## Data provided
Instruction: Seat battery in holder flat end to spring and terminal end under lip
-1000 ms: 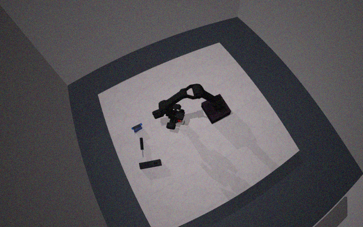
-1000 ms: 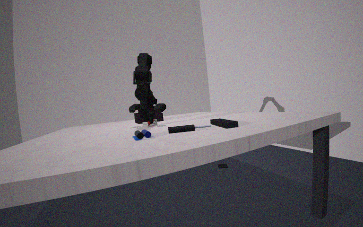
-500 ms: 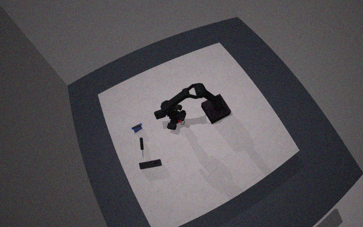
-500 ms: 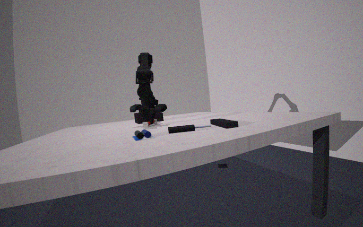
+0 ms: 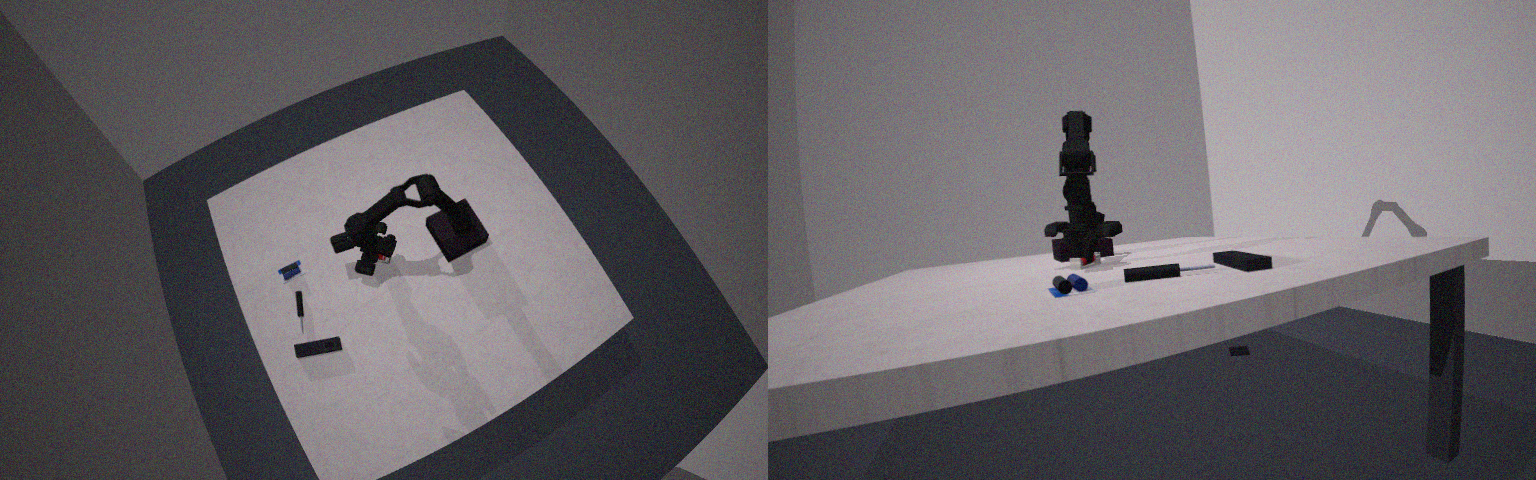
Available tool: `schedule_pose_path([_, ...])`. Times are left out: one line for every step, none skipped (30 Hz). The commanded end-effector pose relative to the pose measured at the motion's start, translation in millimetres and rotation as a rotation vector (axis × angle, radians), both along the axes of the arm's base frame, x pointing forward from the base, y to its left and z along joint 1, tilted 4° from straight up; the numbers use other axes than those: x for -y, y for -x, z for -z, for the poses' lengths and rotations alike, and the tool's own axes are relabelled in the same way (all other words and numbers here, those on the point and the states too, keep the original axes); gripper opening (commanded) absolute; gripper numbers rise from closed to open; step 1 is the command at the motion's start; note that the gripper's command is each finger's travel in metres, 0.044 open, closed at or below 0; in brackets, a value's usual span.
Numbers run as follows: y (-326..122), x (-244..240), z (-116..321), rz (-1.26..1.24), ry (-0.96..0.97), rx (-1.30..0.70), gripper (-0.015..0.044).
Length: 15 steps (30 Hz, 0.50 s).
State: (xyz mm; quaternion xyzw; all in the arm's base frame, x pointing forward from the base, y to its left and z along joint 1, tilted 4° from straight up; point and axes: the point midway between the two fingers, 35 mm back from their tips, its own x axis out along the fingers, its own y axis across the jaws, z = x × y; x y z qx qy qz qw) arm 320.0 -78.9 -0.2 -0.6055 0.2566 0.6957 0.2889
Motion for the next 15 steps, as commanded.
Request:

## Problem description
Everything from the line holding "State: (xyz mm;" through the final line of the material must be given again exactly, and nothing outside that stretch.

## Output
State: (xyz mm; quaternion xyzw; all in the arm's base frame, x pointing forward from the base, y to its left and z along joint 1, tilted 4° from straight up; point and axes: the point midway between the two fingers, 35 mm back from their tips, its own x axis out along the fingers, its own y axis across the jaws, z = x × y; x y z qx qy qz qw) arm 320.0 -78.9 -0.2 -0.6055 0.2566 0.6957 0.2889
Motion for the next 15 steps, as commanded.
Request:

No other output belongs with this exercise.